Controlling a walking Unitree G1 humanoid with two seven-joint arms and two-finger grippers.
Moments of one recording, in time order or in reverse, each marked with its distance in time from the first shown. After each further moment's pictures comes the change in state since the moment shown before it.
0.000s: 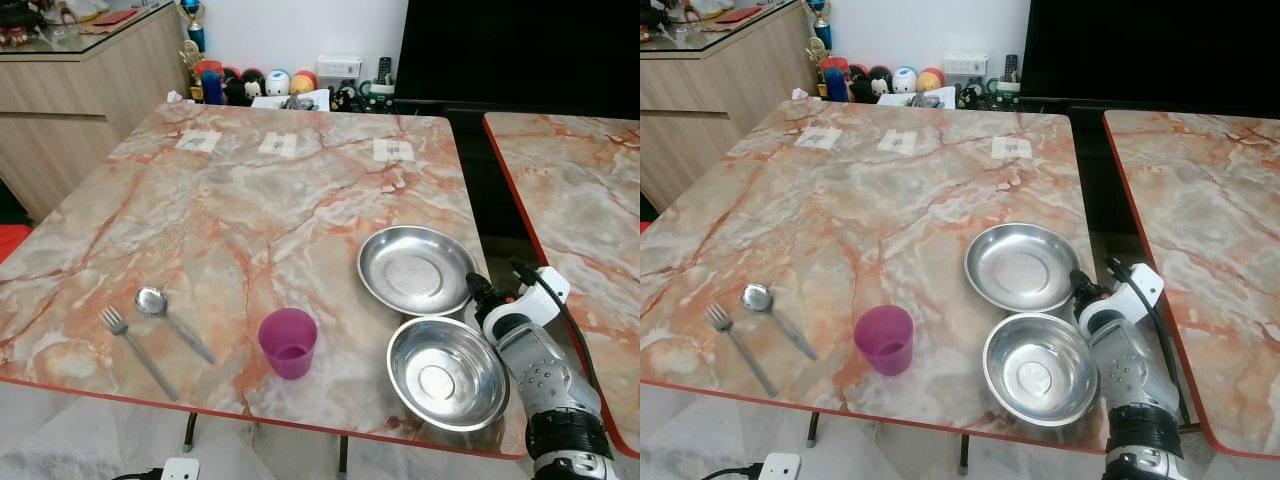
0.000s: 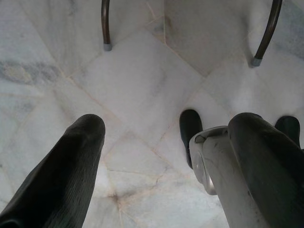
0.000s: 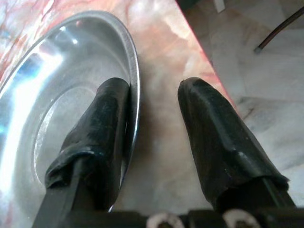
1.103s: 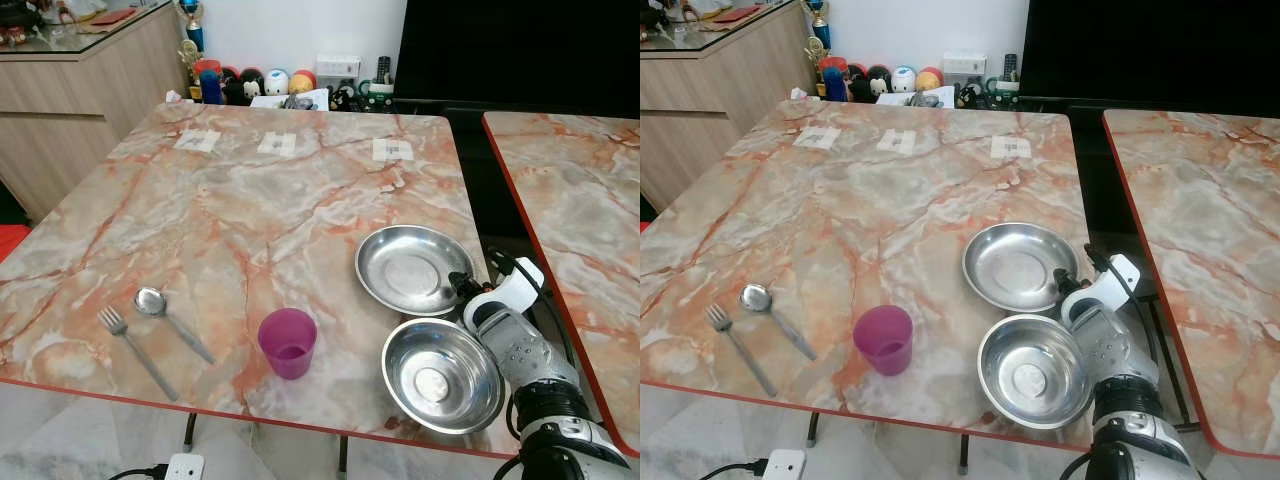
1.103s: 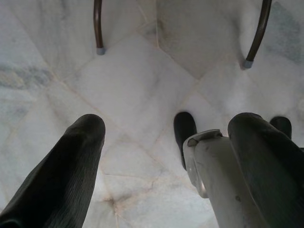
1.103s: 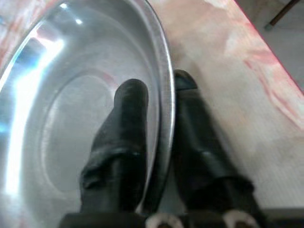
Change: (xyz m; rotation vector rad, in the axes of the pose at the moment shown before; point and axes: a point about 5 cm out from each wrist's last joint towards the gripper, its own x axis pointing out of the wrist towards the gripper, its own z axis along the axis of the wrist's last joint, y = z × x) left arm 0.001 -0.005 0.004 0.003 -0.009 -0.030; right arm 0.016 0.016 -0.006 0.037 0.075 -0.015
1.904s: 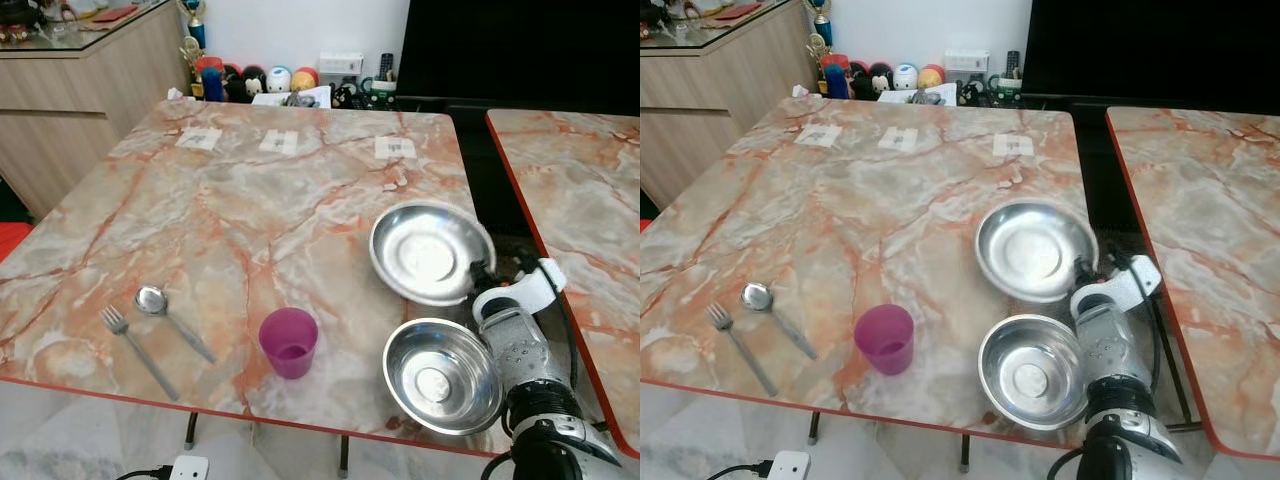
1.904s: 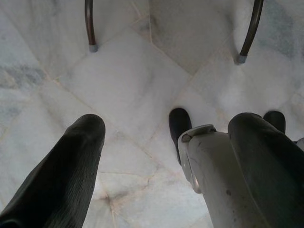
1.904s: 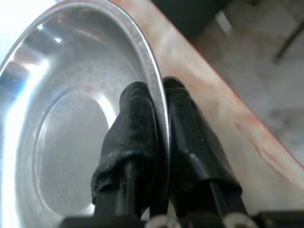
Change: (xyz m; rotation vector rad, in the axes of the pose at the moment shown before) left arm 0.000 -0.004 -0.001 0.007 0.007 -0.025; right arm -0.003 0.005 0.019 0.208 -0.284 0.079
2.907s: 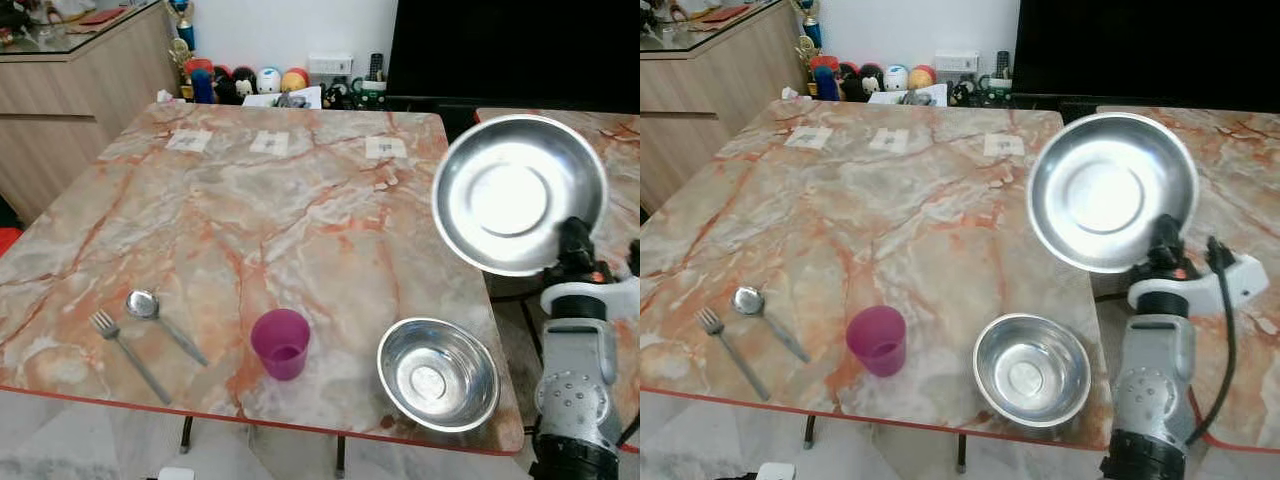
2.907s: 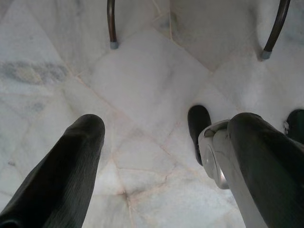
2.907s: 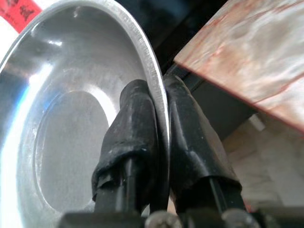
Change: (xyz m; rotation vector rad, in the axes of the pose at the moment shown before) left arm -0.008 0.014 -0.018 0.011 0.002 0.089; right arm -0.060 0.025 0.052 -0.034 -0.348 0.231
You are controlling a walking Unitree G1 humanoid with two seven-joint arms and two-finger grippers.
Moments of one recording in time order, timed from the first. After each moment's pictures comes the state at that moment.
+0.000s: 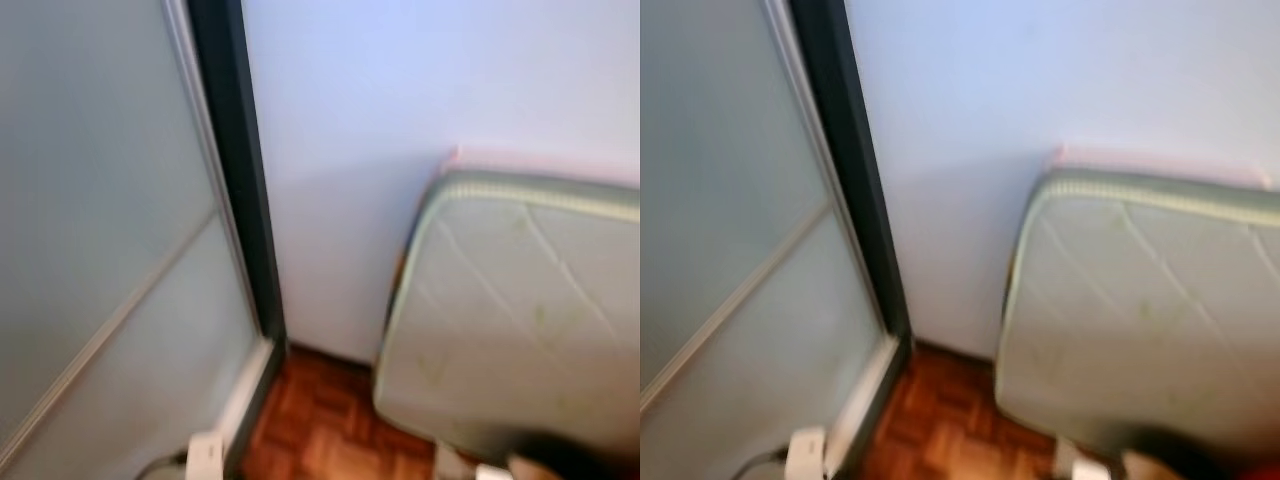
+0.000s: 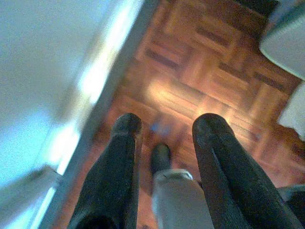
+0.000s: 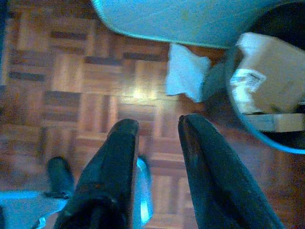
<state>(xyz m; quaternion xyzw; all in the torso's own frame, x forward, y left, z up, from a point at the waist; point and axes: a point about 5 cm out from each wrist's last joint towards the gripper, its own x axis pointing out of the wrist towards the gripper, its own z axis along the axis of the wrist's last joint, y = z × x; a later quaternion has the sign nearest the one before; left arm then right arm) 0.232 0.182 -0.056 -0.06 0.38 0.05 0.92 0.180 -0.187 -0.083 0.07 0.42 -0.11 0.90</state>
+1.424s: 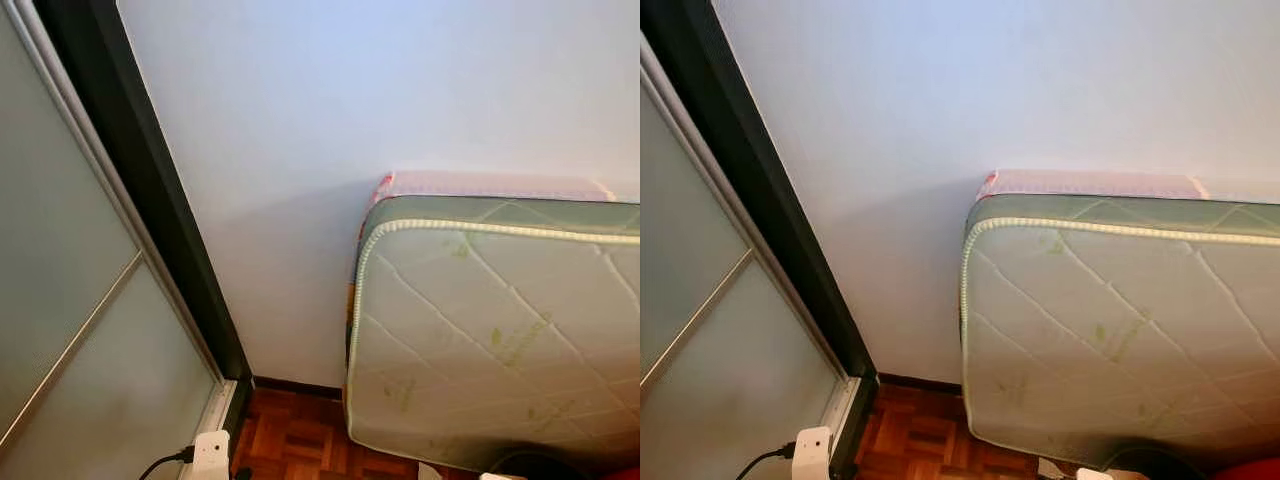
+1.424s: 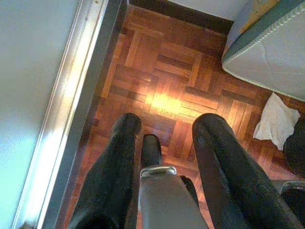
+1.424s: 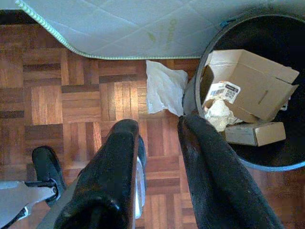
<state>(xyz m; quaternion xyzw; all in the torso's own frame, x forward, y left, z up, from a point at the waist) 0.235 0.175 -0.055 -0.07 0.38 0.04 0.92 0.176 -0.194 -0.084 0.06 0.42 -0.11 0.90</state>
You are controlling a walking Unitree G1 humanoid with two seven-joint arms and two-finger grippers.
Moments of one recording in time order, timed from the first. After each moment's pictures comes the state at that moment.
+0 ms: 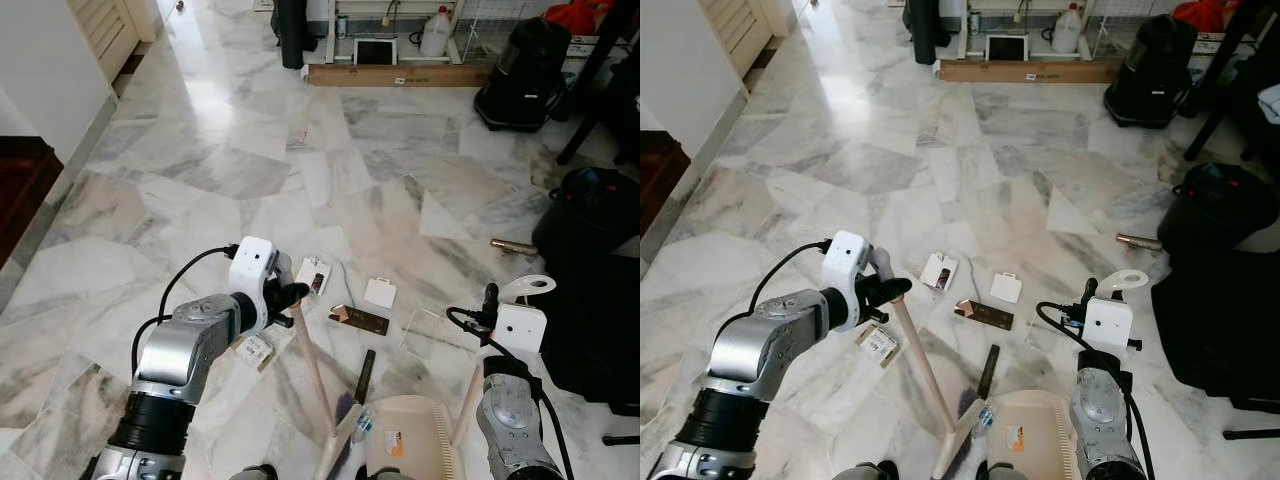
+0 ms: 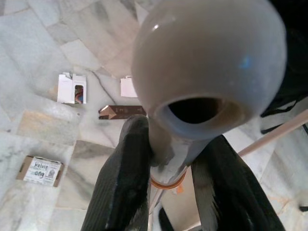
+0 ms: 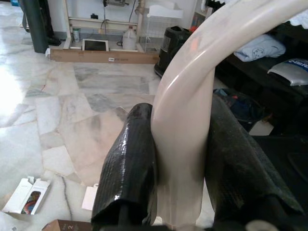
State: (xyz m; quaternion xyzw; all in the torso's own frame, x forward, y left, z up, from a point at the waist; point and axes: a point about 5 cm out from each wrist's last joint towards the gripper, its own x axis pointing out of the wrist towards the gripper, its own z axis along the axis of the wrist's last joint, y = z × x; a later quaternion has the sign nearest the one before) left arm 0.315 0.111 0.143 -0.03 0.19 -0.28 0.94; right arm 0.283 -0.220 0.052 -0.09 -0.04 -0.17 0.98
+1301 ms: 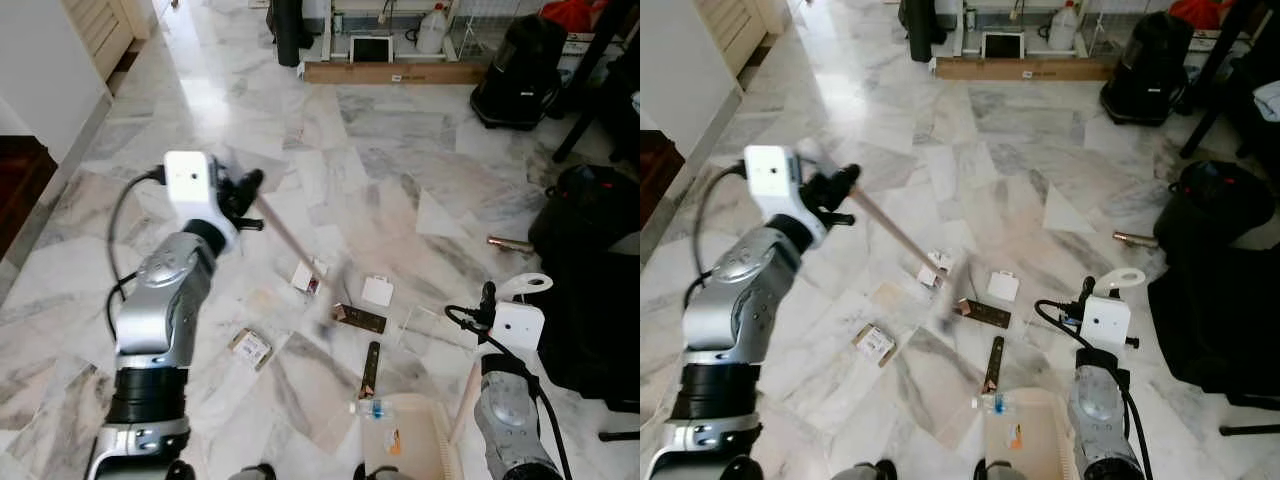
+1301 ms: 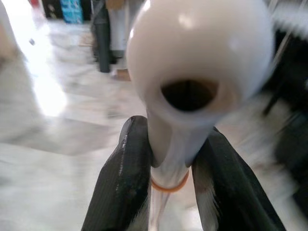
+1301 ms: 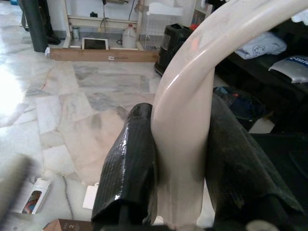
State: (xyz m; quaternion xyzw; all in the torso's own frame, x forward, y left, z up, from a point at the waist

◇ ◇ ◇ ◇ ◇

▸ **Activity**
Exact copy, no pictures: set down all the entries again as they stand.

▸ **Task answer**
Controlling a walking Unitree G1 humanoid with two seven-joint arms and two-finger grippers.
Moments of one recording, in time order or in reverse, each marked with its distance in time from the first shown. After each further moment's pictures comes the change in state since the moment shown before it.
0.000s: 
0.000s: 
0.000s: 
1.103s: 
1.103s: 
1.103s: 
Change: (xyz m; rotation vector rad, in the axes of the pose at the moment shown before; point and axes: a point about 5 cm out from each wrist's last joint towards the gripper, its own x axis pointing out of the wrist towards the gripper, its own z axis along the axis of the wrist's last joint, y = z × x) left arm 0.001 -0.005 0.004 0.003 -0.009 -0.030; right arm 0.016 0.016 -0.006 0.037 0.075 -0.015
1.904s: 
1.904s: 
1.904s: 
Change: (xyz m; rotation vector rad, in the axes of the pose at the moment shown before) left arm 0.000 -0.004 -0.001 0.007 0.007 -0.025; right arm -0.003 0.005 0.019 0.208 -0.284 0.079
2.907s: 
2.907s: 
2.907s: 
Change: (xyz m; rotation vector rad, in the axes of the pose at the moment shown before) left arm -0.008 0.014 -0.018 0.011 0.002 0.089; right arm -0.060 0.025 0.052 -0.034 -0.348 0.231
You are controlling a walking Unitree G1 humanoid with two seven-joint arms and two-finger grippers.
Moments of one recording in time order, timed from the first. After each moment's pictures comes the state at that moment.
+0.000s: 
+0.000s: 
+0.000s: 
<state>(xyz m; quaternion xyzw; all in the torso's own frame, x forward, y left, z up, from a point at the waist; point and axes: a point about 5 cm out from each wrist's last joint towards the gripper, its own x axis pointing out of the wrist towards the gripper, its own z axis along the axis of the wrist's last joint, y = z × x; a later quaternion has the sign nearest the one before; left arm then right arm) 0.232 0.182 -0.056 -0.06 0.38 0.05 0.92 0.180 -0.187 -0.083 0.07 0.42 -0.11 0.90</state>
+1.424s: 
+1.424s: 
+1.424s: 
<state>(xyz m; quaternion xyzw; all in the torso's own frame, x forward, y left, z up, from a point at the waist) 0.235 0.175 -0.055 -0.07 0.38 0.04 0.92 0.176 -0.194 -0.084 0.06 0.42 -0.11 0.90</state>
You are controlling a walking Unitree G1 humanoid with two seven-joint arms and two-finger grippers.
Moments of one recording in time order, timed from the first. After each moment's pictures comes the state at that moment.
+0 ms: 
+0 ms: 
+0 ms: 
State: (xyz m; quaternion xyzw; all in the torso's own frame, x forward, y left, z up, from a point at the waist; point and axes: a point about 5 cm out from each wrist's last joint towards the gripper, its own x axis pointing out of the wrist towards the gripper, its own z axis along the axis of the wrist's last joint, y = z × x; a later quaternion has the sign nearest the one before) left arm 0.315 0.111 0.143 -0.03 0.19 -0.28 0.94; right arm 0.283 -0.220 0.052 -0.09 -0.04 -0.17 0.98
+1301 ms: 
+1301 ms: 
+1301 ms: 
State: (xyz m; quaternion xyzw; all in the torso's own frame, x forward, y left, z up, from a point at the waist

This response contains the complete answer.